Not that that should keep park visitors from picking their own herbs and tomatoes, which continue to ripen on the vine.

"People try to pick things probably before they're ready," Drucker said, "but they're so eager!"

Still, there's plenty left, including lemongrass for the first time, as well as chard, which Drucker said has been hardy and healthy and growing all summer.

"Every year, we continue to add compost to the two vegetable beds, and the vegetables just get better and better," Drucker said. "A garden is a dynamic place, so it's always changing."

That goes for the park as well, which actually does not belong to the Chicago Park District, but to the Chicago Department of Transportation.

According to Drucker, it was more of an ornamental garden that had gone to seed when then-Ald. Vi Daley asked the Lincoln Central Association to take it over in 2010. The association agreed, with Drucker placed in charge, and it began planting the following spring, making this the seventh annual season.

"What we plant is for the community," she added.

"This garden is so many things," Drucker said. Her original idea was for it to go more natural, and that's still the case on the street side of the park, where there's a small bit of grassland prairie in one corner and a woodline in the other.
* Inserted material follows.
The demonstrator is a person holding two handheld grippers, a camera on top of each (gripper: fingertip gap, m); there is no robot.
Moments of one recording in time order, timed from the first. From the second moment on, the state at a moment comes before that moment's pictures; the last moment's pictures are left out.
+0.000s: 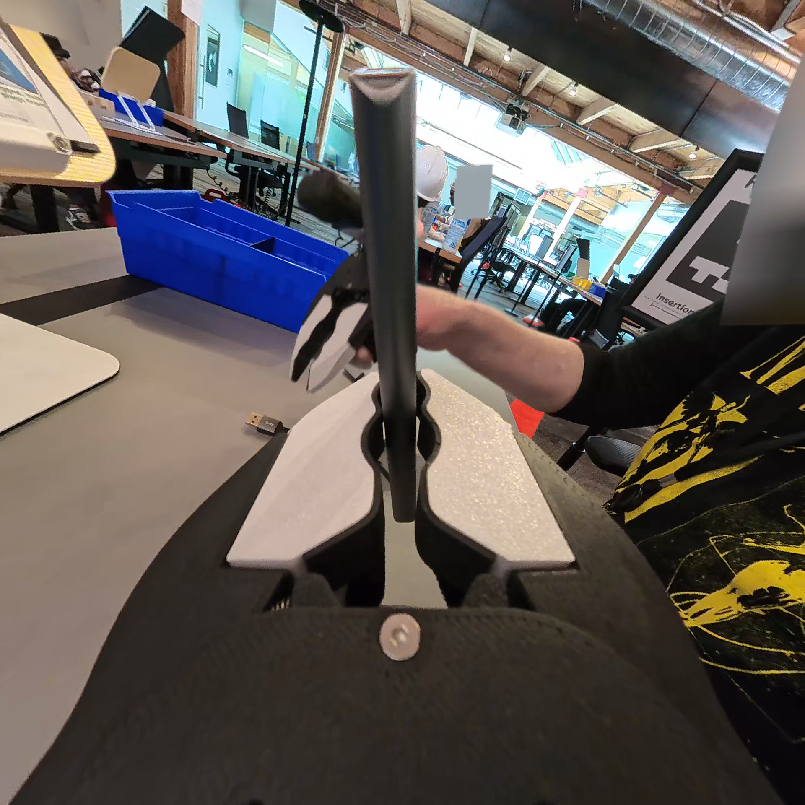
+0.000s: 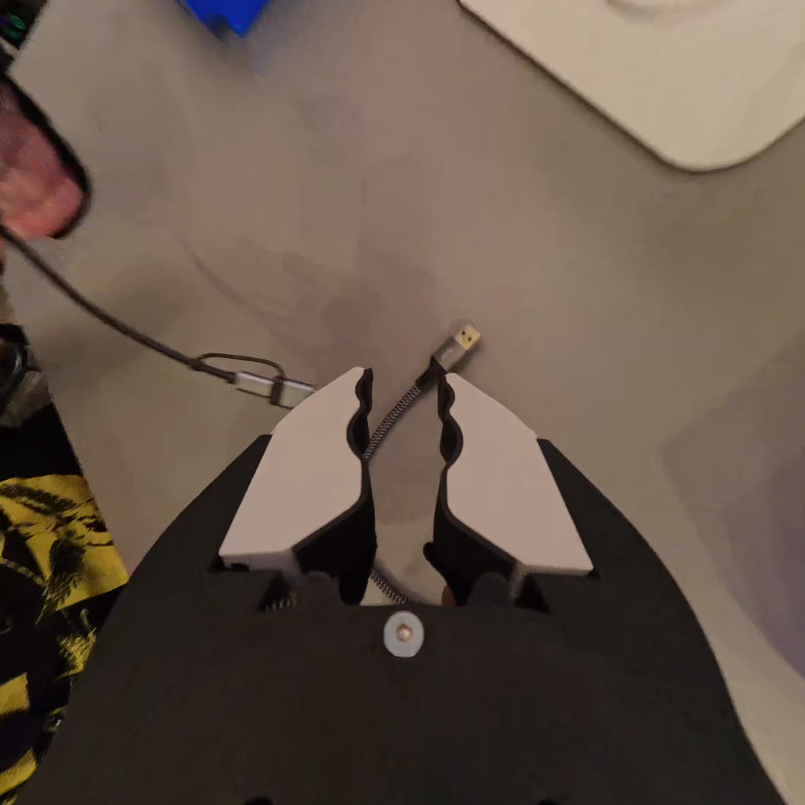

But through the years plots for herbs and vegetables in the center were fenced off — sometimes serving firefighters — and in the back there's a sculpture and a small concrete area that has become a gathering place for Lincoln Park High School students, after school and even during the day for those with a class open.

"It's a nice space for them," Drucker said. "People of all ages use this garden."

Drucker said that local schools actually don't make enough use of the park, which could welcome field trips for plant and flower identification and other lessons.

"There's a lot of educational opportunities here, because it's right under their nose," she added.

It's a finalist for an Excellence in Gardening Award presented by the Chicago Community Garden Association, with a final decision expected by the end of the month.

This year, the association had to deal with change in the form of the loss of a few ash trees to the emerald ash borer. The city replaced one in the parkway in front with a gingko, but they're still mulling what to do with the open spaces in the middle.

"It's changing the whole light of the park," Drucker said, perhaps for the better where the vegetables are concerned. So the association is weighing whether to plant another burr oak, like the one already in the prairie area, or leave it open or do something else in the empty areas.

One thing the association wants to keep, though, is this year's annual rotating sculpture, "Traveler" by Boyan Marinov, which has proved to be popular with its image of a child standing atop a globe-like silver ball. Drucker said the association is looking into buying it when it becomes available and making it a permanent part of the park.

It will still be there for Thursday's Evening in a Garden, however, as will food and drinks from Geja's Cafe, Tobacco Road and J9 Wine Bar in an event that's free and open to the public. Magician Benjamin Barnes will perform as well.

Lincoln Central President Kenneth Dotson has called it "a reception-style event celebrating our wonderful neighborhood and saluting our volunteers."

Drucker emphasized that those volunteers are always welcome, and the park is always open to however local residents want to make use of it and whatever they want to plant there — within reason, of course.